Le Conseil national ne veut pas de service long pour la PC

La réforme de la protection civile devrait s'écarter des plans du Conseil fédéral. Le Conseil ...
Le Conseil national ne veut pas de service long pour la PC

Le Conseil national ne veut pas de service long pour la PC

Photo: KEYSTONE/MARTIAL TREZZINI

La réforme de la protection civile devrait s'écarter des plans du Conseil fédéral. Le Conseil national a adopté vendredi à l'unanimité le projet après l'avoir corrigé, notamment sur le service long et le financement.

La loi ne répond plus aux risques actuels comme le terrorisme, les pandémies, les catastrophes naturelles ou les pannes électriques, a expliqué Carlo Sommaruga (Verts/GE) au nom de la commission. La révision proposée permettra de réagir à ces développements, a ajouté Nicolo Paganini (PDC/SG).

Elle prévoit aussi de réduire et d'assouplir la durée du service obligatoire de la protection civile afin de l'harmoniser avec le service militaire. L'obligation de servir commencera au plus tôt à 18 ans et se terminera au plus tard à 36 ans.

Le Conseil fédéral prévoyait un total de 245 jours de service sur 12 ans, tant pour la troupe que pour les sous-officiers. Il voulait laisser la possibilité de l'effectuer en une fois.

Contre le service long

Les députés ont été irrités par cette idée et l'ont rejetée par 152 voix contre 31. Les personnes astreintes accomplissent environ 70 à 80 jours de service. Il n'y a pas de raison qu'elles effectuent volontairement 245 jours de service, a argumenté Priska Seiler Graf (PS/ZH). De plus, elles font concurrence aux travailleurs qui postulent dans les administrations cantonales et communales, a souligné M. Sommaruga.

Seul le PLR voulait maintenir cette possibilité. Chaque canton est libre de l'appliquer, a rappelé la ministre de la protection de la population Viola Amherd.

Le Conseil fédéral pourra rappeler les personnes qui ont été libérées du service obligatoire 5 ans auparavant au plus. Mais seulement afin de renforcer les effectifs de protection civile, notamment en cas de conflit armé.

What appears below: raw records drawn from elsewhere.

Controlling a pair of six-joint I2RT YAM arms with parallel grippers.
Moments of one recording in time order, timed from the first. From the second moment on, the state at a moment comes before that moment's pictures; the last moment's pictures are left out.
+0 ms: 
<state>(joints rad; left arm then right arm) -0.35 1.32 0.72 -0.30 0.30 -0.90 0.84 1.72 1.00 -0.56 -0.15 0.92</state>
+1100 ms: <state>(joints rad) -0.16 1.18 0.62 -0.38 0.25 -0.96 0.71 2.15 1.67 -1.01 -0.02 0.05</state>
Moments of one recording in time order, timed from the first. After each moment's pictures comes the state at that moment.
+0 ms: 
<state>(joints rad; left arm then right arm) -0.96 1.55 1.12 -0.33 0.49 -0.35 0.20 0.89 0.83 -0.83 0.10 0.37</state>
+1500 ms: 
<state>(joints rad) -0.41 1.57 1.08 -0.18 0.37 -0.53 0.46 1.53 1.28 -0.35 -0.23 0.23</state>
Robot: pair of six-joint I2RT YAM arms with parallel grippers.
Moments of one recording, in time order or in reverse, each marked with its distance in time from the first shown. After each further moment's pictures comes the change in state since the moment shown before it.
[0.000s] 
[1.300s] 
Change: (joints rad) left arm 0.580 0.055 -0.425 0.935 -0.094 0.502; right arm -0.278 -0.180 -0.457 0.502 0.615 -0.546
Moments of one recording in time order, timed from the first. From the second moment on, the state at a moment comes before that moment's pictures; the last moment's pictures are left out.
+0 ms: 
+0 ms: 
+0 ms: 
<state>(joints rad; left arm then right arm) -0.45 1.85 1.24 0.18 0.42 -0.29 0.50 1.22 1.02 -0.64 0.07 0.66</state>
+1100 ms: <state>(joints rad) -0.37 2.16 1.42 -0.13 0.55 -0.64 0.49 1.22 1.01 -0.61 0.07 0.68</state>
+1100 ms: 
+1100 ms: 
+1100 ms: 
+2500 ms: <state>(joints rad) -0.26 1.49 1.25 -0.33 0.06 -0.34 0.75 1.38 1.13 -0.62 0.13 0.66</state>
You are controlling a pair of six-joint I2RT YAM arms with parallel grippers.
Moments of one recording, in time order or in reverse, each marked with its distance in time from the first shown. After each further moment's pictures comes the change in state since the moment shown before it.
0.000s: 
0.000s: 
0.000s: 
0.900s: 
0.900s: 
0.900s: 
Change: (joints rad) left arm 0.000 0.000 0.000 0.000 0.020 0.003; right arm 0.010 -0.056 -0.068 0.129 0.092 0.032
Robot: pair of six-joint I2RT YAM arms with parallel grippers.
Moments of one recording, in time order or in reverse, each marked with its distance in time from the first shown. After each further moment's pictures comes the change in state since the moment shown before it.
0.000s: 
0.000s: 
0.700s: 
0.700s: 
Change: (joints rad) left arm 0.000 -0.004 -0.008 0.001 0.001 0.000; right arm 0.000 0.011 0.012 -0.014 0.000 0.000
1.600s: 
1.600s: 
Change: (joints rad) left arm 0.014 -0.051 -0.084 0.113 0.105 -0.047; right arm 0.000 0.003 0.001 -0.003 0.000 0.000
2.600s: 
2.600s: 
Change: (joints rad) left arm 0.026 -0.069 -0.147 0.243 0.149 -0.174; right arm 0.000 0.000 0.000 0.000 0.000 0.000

M. Sommaruga aurait voulu étendre cette possibilité aux catastrophes d'ampleur nationale ou aux situations d’urgence nationale. 'S'il devait arriver quelque chose de dramatique dans le pays, c'est une situation climatique', a lancé Pierre-Alain Fridez (PS/JU). La proposition a été balayée par 121 voix contre 64.

Statu quo pour les abris

Le National a aussi refusé de toucher au système actuel en matière d'abris et de contributions de remplacement. Chaque habitant doit avoir une place à proximité de son domicile, a rappelé Thomas Hurter (UDC/SH). Y renoncer serait 'hypothéquer la sécurité de la population', a expliqué M. Sommaruga au nom de la commission.

'Ces abris servent souvent à ranger des aliments; ils ne sont que rarement véritablement utilisés', a rétorqué M. Fridez. Il proposait de geler la construction de nouveaux abris, mais d'entretenir ceux déjà existants.

Pour Balthasar Glättli (Verts/ZH) le concept est dépassé. Il voulait le supprimer et attribuer les contributions de remplacement aux constructions destinées à protéger des biens culturels. Ils n'ont convaincu que la gauche.

Les contributions de remplacement seront affectées à la rénovation d’abris privés et publics ou à des tâches de formation dans la protection civile.

Service civil

Par 130 voix contre 45, le National a refusé de citer le service civil parmi les organisations partenaires œuvrant dans le cadre de la protection de la population. Aux yeux de Beat Flach (Verts/AG), le service civil ne dispose pas des structures nécessaires pour être considéré comme une organisation partenaire.

'Si on introduit le service civil dans cette loi, il faudrait aussi introduire l'armée. Cela n'a pas de sens', a aussi contré Rosemarie Quadranti (PBD/ZH). Et Mme Amherd d'ajouter que le service civil est géré par la Confédération et non pas les cantons comme les autres organisations partenaires.

Les ressources peuvent compléter les forces de la protection civile qui manque de personnel, a tenté d'expliquer Carlo Sommaruga au nom de la commission. Seule la gauche l'a suivi.

Coûts

La Confédération, et non les cantons, devrait supporter les coûts liés au système d’information sur le personnel de l’armée et de la protection civile. La commission le réclame à l'unanimité, arguant que la Confédération exploite et développe le système.

Le dossier passe au Conseil des Etats.